The American Chemistry Council says the technology aims to create a “circular economy” for plastics.
According to the American Chemistry Council, companies are planning to build large-scale plastic recycling plants, and there are already seven smaller facilities across the U.S. to recycle plastic into new plastic and a handful to convert plastic into transportation fuel.
Among them, Altera Energy, based in Akron, Ohio, said it typically takes in 40 to 50 tons of hard-to-recycle plastic per day, heats it to liquefy, and eventually converts it into 10,000 to 12,000 gallons of oil or hydrocarbons.
“Our mission is to tackle plastic pollution,” said the company’s president, Jeremy DeBenedictis. “It’s more than a slogan.”
De Benedict said that the process of converting plastics used by the company does not involve oxygen, so there is no burning or incineration of plastics. Their products are trucked to petrochemical companies as synthetic oils, what can be called the “molecular-level building blocks” of new plastic production.
He also said that there is currently no other technology that effectively recycles the plastics they receive and that these materials should never be sent to landfills, dumped in the ocean or incinerated.

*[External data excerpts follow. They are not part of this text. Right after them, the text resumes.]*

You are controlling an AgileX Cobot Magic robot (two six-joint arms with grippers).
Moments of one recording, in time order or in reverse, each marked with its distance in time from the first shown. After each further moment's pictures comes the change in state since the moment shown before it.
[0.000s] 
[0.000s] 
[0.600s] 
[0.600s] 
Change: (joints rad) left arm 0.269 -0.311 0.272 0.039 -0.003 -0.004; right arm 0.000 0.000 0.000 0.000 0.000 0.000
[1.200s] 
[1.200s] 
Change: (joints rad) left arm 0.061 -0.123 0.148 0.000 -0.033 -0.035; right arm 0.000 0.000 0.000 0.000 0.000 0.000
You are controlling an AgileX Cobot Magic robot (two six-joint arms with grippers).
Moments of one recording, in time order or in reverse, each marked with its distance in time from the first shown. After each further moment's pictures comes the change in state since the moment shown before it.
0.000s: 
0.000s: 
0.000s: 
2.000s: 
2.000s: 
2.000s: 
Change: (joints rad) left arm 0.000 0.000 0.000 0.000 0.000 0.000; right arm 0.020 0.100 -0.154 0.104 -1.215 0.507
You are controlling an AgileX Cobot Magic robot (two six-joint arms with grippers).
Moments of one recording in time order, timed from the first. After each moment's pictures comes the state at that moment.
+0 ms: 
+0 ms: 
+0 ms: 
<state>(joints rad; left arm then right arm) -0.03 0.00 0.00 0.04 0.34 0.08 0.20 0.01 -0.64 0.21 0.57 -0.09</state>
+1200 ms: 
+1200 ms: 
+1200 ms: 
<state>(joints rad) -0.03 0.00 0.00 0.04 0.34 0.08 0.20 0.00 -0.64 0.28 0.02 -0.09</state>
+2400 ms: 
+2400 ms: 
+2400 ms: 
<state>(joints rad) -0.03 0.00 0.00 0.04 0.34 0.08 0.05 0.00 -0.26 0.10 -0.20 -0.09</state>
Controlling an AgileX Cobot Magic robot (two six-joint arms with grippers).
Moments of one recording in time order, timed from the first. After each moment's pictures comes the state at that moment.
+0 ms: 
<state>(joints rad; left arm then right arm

Fred Schmuck, the company’s chief executive, further added: “It is absolutely impossible for us to achieve our climate goals without addressing plastic waste.”
But environmental groups in the United States dispute this, saying that the real solution should be to reduce the production and use of plastics, and technical solutions such as chemical recycling are temporary solutions. The groups also questioned that, backed by these shiny new technologies, producers around the world could continue to dramatically increase plastic production, further exacerbating the pollution problem.
Environmentalists’ concerns are not groundless. Recycling rates of plastic waste are reported to be miserably low globally, and even more so in the United States – hard-to-recycle plastic products such as plastic packaging, multi-layer films, Styrofoam, etc. accumulate in landfills and the environment, or enter Incinerators emit toxic and harmful gases to surrounding communities.
Monica Huertas, director of grassroots environmental groups in Providence, Rhode Island, said the local community has long suffered from toxic gas from plastic incineration facilities.
“What we’re dealing with now is the plastic incineration facility, which the polluters call a recycling facility, but it doesn’t really recycle plastic,” she said. “We will be extra vigilant to make sure these plastic facilities don’t expand.”